--- TRY IT ---
Copy the whole listing verbatim.

--- SOURCE DATA ---
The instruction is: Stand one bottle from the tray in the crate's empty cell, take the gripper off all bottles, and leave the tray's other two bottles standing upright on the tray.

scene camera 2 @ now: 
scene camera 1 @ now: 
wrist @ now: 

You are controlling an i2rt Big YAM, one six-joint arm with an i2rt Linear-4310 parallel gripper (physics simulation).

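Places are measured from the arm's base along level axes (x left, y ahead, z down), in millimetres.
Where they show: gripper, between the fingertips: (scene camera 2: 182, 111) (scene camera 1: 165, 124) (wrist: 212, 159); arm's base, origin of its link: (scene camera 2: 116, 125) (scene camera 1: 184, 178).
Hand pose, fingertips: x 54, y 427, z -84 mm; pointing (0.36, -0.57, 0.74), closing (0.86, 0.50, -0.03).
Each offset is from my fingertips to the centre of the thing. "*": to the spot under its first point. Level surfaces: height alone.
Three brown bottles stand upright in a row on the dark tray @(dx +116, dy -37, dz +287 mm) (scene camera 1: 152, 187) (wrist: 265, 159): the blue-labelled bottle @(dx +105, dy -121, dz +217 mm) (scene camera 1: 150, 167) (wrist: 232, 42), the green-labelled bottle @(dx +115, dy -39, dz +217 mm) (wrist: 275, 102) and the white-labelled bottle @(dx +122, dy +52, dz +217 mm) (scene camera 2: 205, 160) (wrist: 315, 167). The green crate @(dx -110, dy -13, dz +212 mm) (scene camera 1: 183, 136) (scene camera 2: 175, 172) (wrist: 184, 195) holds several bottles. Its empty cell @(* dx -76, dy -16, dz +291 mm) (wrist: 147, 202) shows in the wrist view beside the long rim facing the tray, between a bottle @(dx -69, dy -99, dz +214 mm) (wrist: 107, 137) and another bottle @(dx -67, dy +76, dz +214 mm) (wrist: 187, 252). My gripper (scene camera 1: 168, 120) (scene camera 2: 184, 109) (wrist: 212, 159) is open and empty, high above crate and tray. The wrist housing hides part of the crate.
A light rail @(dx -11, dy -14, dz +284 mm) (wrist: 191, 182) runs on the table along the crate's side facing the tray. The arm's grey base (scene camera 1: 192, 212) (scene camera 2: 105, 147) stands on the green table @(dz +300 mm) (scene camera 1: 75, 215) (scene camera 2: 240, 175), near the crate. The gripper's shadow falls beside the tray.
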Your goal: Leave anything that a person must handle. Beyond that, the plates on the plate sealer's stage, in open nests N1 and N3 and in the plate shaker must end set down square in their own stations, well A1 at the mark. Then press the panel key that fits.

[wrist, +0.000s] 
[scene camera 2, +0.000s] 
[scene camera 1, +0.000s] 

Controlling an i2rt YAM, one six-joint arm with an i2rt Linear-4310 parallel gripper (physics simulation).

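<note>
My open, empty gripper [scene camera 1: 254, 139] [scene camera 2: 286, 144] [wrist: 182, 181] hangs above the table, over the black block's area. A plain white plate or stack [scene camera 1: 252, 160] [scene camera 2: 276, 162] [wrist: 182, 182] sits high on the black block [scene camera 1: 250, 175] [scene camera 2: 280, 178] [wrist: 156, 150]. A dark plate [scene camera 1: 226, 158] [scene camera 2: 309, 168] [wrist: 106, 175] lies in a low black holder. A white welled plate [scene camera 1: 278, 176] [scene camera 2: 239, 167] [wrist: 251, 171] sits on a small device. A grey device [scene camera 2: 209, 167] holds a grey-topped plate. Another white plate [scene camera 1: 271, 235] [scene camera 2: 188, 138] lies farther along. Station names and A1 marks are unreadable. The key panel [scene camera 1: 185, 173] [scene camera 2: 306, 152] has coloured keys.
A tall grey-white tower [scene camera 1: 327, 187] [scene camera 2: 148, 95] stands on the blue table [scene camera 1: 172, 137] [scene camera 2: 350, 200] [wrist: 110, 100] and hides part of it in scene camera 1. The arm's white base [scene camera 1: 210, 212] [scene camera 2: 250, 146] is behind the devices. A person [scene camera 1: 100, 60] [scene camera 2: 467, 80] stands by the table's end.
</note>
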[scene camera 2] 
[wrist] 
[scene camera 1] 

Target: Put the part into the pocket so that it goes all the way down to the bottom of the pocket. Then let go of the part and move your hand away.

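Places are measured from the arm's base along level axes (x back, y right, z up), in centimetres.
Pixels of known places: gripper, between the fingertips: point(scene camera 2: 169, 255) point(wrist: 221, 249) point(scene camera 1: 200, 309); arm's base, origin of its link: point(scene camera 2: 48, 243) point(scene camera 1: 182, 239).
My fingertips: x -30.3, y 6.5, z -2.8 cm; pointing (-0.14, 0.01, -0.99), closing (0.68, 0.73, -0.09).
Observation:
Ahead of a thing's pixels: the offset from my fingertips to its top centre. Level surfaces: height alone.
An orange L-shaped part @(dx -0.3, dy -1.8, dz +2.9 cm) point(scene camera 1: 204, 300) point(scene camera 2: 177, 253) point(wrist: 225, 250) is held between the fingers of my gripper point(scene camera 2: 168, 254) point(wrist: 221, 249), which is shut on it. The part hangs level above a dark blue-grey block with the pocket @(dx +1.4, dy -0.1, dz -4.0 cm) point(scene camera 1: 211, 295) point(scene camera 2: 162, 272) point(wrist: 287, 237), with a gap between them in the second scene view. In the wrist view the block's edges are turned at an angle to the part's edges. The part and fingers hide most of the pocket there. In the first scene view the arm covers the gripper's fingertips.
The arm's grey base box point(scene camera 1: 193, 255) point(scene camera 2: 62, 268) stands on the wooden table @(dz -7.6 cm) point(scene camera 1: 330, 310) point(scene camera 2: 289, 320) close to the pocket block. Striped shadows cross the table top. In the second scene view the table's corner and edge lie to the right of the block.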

--- ANSWER TO THE EXERCISE ---
The instruction is: Stand one bottle from the tray in the crate's empty cell, take the gripper off all bottles, and leave the tray's other two bottles standing upright on the tray.

scene camera 2 @ now: 
scene camera 1 @ now: 
wrist @ now: 

You are controlling an i2rt Big YAM, one six-joint arm with an i2rt Linear-4310 parallel gripper (physics simulation).

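Places are measured from the arm's base along level axes (x left, y ahead, z down), in millimetres.
Where they show: gripper, between the fingertips: (scene camera 2: 182, 111) (scene camera 1: 165, 124) (wrist: 212, 159); arm's base, origin of its link: (scene camera 2: 116, 125) (scene camera 1: 184, 178).
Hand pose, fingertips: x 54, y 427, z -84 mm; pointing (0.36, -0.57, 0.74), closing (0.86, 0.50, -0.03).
Each offset is from my fingertips to the centre of the thing. "*": to the spot under its first point. Level surfaces: height alone.
Three brown bottles stand upright in a row on the dark tray @(dx +116, dy -37, dz +287 mm) (scene camera 1: 152, 187) (wrist: 265, 159): the blue-labelled bottle @(dx +105, dy -121, dz +217 mm) (scene camera 1: 150, 167) (wrist: 232, 42), the green-labelled bottle @(dx +115, dy -39, dz +217 mm) (wrist: 275, 102) and the white-labelled bottle @(dx +122, dy +52, dz +217 mm) (scene camera 2: 205, 160) (wrist: 315, 167). The green crate @(dx -110, dy -13, dz +212 mm) (scene camera 1: 183, 136) (scene camera 2: 175, 172) (wrist: 184, 195) holds several bottles. Its empty cell @(* dx -76, dy -16, dz +291 mm) (wrist: 147, 202) shows in the wrist view beside the long rim facing the tray, between a bottle @(dx -69, dy -99, dz +214 mm) (wrist: 107, 137) and another bottle @(dx -67, dy +76, dz +214 mm) (wrist: 187, 252). My gripper (scene camera 1: 168, 120) (scene camera 2: 184, 109) (wrist: 212, 159) is open and empty, high above crate and tray. The wrist housing hides part of the crate.
A light rail @(dx -11, dy -14, dz +284 mm) (wrist: 191, 182) runs on the table along the crate's side facing the tray. The arm's grey base (scene camera 1: 192, 212) (scene camera 2: 105, 147) stands on the green table @(dz +300 mm) (scene camera 1: 75, 215) (scene camera 2: 240, 175), near the crate. The gripper's shadow falls beside the tray.
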Your goal: Leave anything that a person must handle. Beyond that, the plates on the plate sealer's stage, in open nests N1 and N3 and in the plate shaker must end set down square in their own stations, well A1 at the mark. Then press the panel key that fits.

[wrist, +0.000s] 
[scene camera 2, +0.000s] 
[scene camera 1, +0.000s] 

Controlling an i2rt YAM, one six-joint arm with an i2rt Linear-4310 parallel gripper (physics simulation).

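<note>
My open, empty gripper [scene camera 1: 254, 139] [scene camera 2: 286, 144] [wrist: 182, 181] hangs above the table, over the black block's area. A plain white plate or stack [scene camera 1: 252, 160] [scene camera 2: 276, 162] [wrist: 182, 182] sits high on the black block [scene camera 1: 250, 175] [scene camera 2: 280, 178] [wrist: 156, 150]. A dark plate [scene camera 1: 226, 158] [scene camera 2: 309, 168] [wrist: 106, 175] lies in a low black holder. A white welled plate [scene camera 1: 278, 176] [scene camera 2: 239, 167] [wrist: 251, 171] sits on a small device. A grey device [scene camera 2: 209, 167] holds a grey-topped plate. Another white plate [scene camera 1: 271, 235] [scene camera 2: 188, 138] lies farther along. Station names and A1 marks are unreadable. The key panel [scene camera 1: 185, 173] [scene camera 2: 306, 152] has coloured keys.
A tall grey-white tower [scene camera 1: 327, 187] [scene camera 2: 148, 95] stands on the blue table [scene camera 1: 172, 137] [scene camera 2: 350, 200] [wrist: 110, 100] and hides part of it in scene camera 1. The arm's white base [scene camera 1: 210, 212] [scene camera 2: 250, 146] is behind the devices. A person [scene camera 1: 100, 60] [scene camera 2: 467, 80] stands by the table's end.
</note>
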[scene camera 2] 
[wrist] 
[scene camera 1] 

Target: Put the part into the pocket so that it goes all the way down to the bottom of the pocket. Then let go of the part and move your hand away.

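Places are measured from the arm's base along level axes (x back, y right, z up), in centimetres.
Pixels of known places: gripper, between the fingertips: point(scene camera 2: 169, 255) point(wrist: 221, 249) point(scene camera 1: 200, 309); arm's base, origin of its link: point(scene camera 2: 48, 243) point(scene camera 1: 182, 239).
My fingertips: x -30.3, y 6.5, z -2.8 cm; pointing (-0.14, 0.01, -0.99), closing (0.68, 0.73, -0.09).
Observation:
Ahead of a thing's pixels: the offset from my fingertips to its top centre. Level surfaces: height alone.
An orange L-shaped part @(dx -0.3, dy -1.8, dz +2.9 cm) point(scene camera 1: 204, 300) point(scene camera 2: 177, 253) point(wrist: 225, 250) is held between the fingers of my gripper point(scene camera 2: 168, 254) point(wrist: 221, 249), which is shut on it. The part hangs level above a dark blue-grey block with the pocket @(dx +1.4, dy -0.1, dz -4.0 cm) point(scene camera 1: 211, 295) point(scene camera 2: 162, 272) point(wrist: 287, 237), with a gap between them in the second scene view. In the wrist view the block's edges are turned at an angle to the part's edges. The part and fingers hide most of the pocket there. In the first scene view the arm covers the gripper's fingertips.
The arm's grey base box point(scene camera 1: 193, 255) point(scene camera 2: 62, 268) stands on the wooden table @(dz -7.6 cm) point(scene camera 1: 330, 310) point(scene camera 2: 289, 320) close to the pocket block. Striped shadows cross the table top. In the second scene view the table's corner and edge lie to the right of the block.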

The work on this exercise is done.